• _TRY IT_
Where the data below has the string "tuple", return the whole line.

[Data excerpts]

● ● ● ●

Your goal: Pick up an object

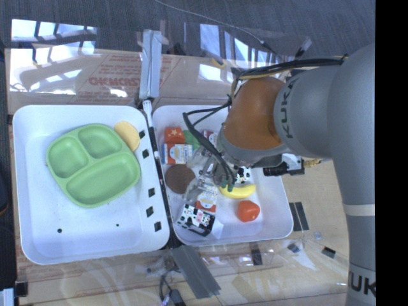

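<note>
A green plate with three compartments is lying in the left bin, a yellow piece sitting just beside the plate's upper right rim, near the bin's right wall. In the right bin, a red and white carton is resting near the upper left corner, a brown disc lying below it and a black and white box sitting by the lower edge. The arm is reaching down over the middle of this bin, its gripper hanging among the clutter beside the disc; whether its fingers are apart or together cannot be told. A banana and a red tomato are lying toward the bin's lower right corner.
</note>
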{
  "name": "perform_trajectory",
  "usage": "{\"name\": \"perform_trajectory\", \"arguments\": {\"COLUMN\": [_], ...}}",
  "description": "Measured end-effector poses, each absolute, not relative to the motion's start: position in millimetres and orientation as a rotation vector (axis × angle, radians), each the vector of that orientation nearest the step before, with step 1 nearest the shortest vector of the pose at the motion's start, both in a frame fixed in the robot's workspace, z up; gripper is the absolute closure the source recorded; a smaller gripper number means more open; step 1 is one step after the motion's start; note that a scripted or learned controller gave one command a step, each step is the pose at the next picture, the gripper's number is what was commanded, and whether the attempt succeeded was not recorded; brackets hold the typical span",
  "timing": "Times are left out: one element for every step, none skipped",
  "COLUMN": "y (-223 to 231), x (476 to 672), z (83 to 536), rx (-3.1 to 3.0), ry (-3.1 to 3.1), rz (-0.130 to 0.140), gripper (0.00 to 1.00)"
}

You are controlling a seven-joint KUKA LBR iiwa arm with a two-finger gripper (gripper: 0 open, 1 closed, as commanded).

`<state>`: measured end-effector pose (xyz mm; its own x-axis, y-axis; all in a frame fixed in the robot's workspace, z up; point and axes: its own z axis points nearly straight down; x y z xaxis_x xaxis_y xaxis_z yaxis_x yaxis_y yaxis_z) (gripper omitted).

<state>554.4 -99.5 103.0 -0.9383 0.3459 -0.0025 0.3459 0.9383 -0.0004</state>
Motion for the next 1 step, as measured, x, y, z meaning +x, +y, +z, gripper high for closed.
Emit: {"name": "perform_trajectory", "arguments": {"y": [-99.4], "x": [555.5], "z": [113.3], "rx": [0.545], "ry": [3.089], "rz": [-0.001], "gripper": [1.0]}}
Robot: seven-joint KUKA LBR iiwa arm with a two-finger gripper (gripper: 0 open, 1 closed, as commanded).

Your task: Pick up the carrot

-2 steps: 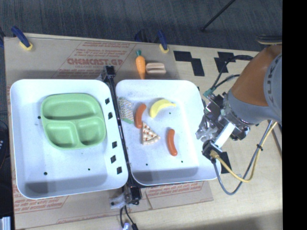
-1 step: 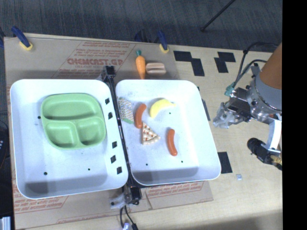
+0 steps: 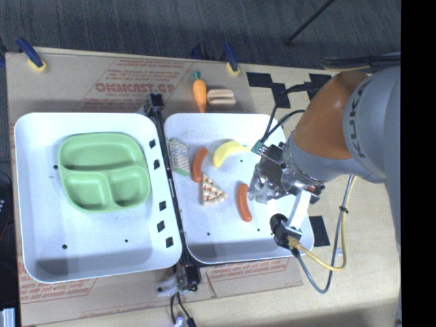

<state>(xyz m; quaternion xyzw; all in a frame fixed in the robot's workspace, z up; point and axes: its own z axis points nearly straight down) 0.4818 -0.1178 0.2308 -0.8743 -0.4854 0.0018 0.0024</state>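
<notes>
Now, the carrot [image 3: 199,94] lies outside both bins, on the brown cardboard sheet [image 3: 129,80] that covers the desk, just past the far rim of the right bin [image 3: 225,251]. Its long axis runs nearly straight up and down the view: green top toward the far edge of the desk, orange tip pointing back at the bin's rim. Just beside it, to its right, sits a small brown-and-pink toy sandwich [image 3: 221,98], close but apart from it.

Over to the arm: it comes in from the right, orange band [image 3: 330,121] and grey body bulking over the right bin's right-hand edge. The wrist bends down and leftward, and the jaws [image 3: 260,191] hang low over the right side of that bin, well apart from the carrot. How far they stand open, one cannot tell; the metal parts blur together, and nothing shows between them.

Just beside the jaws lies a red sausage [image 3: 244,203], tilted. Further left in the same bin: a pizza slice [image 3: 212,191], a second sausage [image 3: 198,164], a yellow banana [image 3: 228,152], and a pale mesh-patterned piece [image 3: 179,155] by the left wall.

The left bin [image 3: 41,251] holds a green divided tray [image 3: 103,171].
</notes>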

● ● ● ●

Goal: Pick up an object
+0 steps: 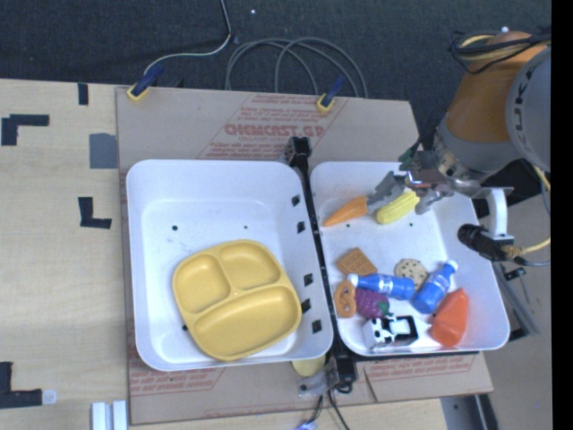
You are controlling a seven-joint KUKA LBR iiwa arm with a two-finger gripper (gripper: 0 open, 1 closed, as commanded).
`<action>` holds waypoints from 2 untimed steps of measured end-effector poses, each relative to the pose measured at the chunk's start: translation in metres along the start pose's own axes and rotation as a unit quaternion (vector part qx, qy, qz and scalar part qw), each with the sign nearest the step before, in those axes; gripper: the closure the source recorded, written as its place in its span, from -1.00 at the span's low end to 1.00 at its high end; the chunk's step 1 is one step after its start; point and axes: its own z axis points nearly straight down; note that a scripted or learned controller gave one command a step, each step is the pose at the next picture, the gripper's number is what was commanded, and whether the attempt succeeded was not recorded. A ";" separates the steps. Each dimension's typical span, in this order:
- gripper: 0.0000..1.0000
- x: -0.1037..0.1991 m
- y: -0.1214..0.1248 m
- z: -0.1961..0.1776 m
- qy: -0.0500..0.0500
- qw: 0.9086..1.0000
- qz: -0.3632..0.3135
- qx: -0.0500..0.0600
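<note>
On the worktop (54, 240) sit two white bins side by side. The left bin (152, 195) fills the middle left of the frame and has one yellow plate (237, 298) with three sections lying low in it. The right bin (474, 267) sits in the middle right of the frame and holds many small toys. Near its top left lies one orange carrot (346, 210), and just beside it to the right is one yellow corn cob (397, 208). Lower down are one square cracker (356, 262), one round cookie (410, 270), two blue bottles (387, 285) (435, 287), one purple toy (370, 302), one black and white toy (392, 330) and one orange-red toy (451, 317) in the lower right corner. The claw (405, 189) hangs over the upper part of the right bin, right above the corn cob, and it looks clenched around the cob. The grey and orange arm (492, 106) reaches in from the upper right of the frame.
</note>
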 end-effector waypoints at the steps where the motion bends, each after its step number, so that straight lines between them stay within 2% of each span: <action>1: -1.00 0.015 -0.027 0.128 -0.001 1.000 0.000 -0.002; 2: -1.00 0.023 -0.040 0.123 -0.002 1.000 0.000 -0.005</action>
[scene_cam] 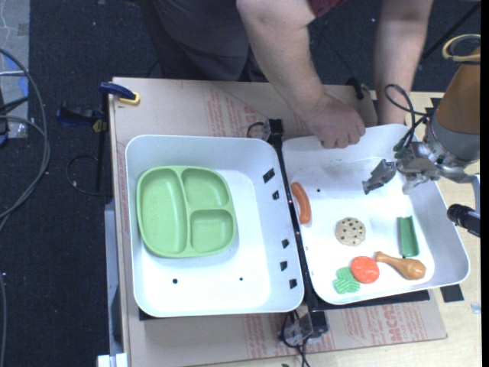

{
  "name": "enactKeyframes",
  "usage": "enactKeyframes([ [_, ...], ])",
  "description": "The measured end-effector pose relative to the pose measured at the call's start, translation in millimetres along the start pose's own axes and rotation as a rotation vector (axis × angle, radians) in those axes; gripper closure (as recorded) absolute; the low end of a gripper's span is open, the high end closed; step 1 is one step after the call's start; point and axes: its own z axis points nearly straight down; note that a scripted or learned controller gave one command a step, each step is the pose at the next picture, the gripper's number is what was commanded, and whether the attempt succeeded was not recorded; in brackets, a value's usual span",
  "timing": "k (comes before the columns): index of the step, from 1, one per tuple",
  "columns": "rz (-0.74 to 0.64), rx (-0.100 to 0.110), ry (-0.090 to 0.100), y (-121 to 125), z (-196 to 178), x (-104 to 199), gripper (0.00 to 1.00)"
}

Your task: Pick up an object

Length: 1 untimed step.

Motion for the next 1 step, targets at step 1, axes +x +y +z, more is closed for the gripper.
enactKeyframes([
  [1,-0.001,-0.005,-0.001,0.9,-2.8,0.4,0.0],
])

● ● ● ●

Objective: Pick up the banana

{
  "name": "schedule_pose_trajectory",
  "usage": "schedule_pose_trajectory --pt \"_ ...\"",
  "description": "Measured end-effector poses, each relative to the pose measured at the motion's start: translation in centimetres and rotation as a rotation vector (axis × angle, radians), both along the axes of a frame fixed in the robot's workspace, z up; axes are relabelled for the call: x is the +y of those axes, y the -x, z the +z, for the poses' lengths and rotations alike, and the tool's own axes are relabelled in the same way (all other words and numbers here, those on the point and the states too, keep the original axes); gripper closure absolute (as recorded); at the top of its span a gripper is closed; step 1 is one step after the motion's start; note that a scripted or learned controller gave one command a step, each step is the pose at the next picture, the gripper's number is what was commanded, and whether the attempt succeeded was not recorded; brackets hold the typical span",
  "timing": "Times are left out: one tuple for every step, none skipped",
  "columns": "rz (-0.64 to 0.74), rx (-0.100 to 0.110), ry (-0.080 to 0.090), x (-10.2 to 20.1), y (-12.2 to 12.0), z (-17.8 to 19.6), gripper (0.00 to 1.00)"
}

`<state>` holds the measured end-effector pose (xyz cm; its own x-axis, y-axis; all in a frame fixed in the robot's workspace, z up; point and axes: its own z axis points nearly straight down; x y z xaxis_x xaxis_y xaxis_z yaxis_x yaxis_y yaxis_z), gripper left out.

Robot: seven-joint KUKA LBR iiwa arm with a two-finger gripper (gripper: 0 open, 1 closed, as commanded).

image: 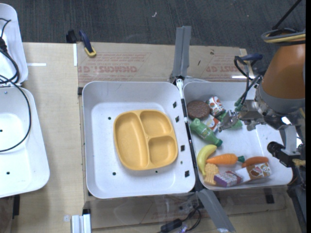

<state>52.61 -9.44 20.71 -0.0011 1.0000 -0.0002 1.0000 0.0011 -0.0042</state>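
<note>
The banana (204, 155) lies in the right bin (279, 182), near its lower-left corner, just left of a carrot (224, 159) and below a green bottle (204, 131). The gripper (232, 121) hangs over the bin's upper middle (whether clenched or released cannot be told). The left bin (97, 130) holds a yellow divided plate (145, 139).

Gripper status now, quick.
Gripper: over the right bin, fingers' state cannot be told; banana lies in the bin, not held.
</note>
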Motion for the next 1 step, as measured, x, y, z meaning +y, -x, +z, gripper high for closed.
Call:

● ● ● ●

• _YOUR SOLUTION_
  "timing": "k (comes before the columns): index of the step, from 1, one per tuple",
  "timing": "Times are left out: one tuple for every step, none skipped",

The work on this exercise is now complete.